# OEM Fog Light Stalk Switch



## GeorgiaTechFrontier (Apr 17, 2006)

Courtesy Parts has 2 different fog light kits for 05 to 06 Frontiers...one for a painted bumper and one for a chrome bumper (http://www.courtesyparts.com/frontier/D40_body-parts.html). But does anyone know why the headlight switch is different between the two? One has auto headlamps while the other doesn't. The one with auto headlamps is cheaper by like $25. Will the auto headlamps not work with a chrome bumper for some reason?

Thanks!


----------



## ChuckFrontier06 (Jul 25, 2006)

_*If you don't have auto headlights you will have an unused section of your switch. I'm not sure if the plugs would be the same on the 2 switches. I would just buy the right switch for my truck and not try any shortcuts. Maybe you can call Courtesy and ask them.*_


----------



## nissanmadness (Sep 18, 2006)

GeorgiaTechFrontier said:


> Courtesy Parts has 2 different fog light kits for 05 to 06 Frontiers...one for a painted bumper and one for a chrome bumper (http://www.courtesyparts.com/frontier/D40_body-parts.html).

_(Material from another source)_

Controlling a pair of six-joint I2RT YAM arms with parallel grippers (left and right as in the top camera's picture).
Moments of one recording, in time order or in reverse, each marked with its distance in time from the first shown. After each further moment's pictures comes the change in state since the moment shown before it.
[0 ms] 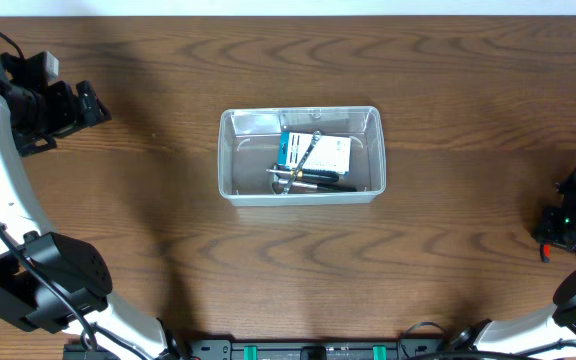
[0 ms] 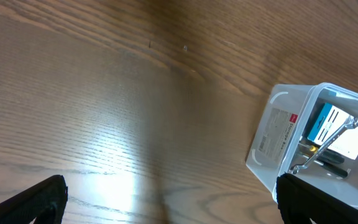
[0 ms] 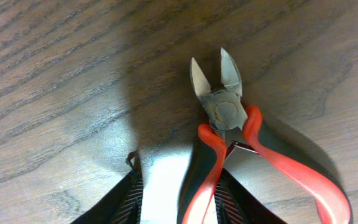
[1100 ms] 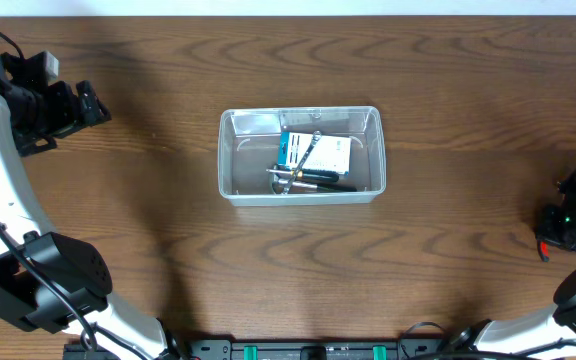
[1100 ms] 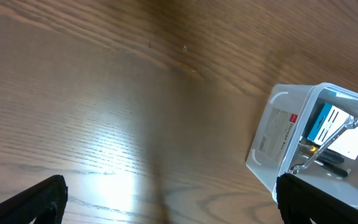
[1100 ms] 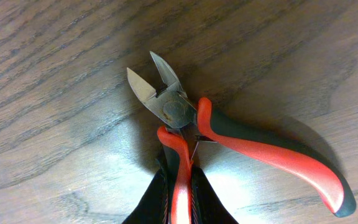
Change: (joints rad) left arm 0.000 0.000 0.000 0.000 0.000 0.000; right arm 0.000 0.006 0.013 -0.020 -0.021 0.040
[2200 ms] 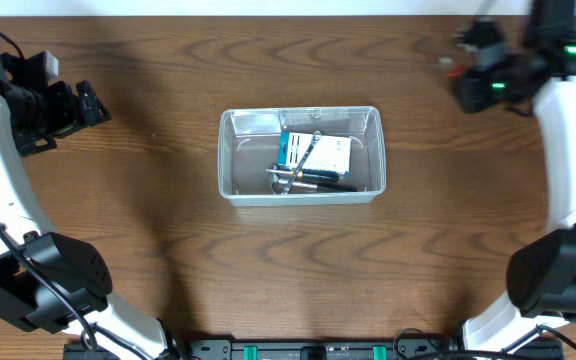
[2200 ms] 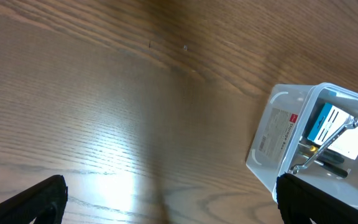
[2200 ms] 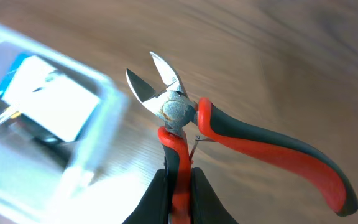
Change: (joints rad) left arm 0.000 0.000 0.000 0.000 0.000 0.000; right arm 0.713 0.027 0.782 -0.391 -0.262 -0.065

But does anyone know why the headlight switch is different between the two? One has auto headlamps while the other doesn't. The one with auto headlamps is cheaper by like $25. Will the auto headlamps not work with a chrome bumper for some reason?
> 
> Thanks!


Actually there are 3 different fog light kits for the 05-06 Frontiers. The first kit is for the metallic or chrome bumper, you already know about it. The next two kits I describe are for the painted bumpers. Code#R51-FOGA is for the painted bumpers WITHOUT the auto headlights, @288.47 Code#R51-FOGB is for the painted bumper WITH auto headlights,@261.42 All this is from Courtesy Nissan of Texas. I do believe the difference between the painted and metallic bumper is how the fog light assemblies mount on the bumper, the lights are the same but the mounting brackets are different, you also have finishing or trim rings for the metallic bumpers.


----------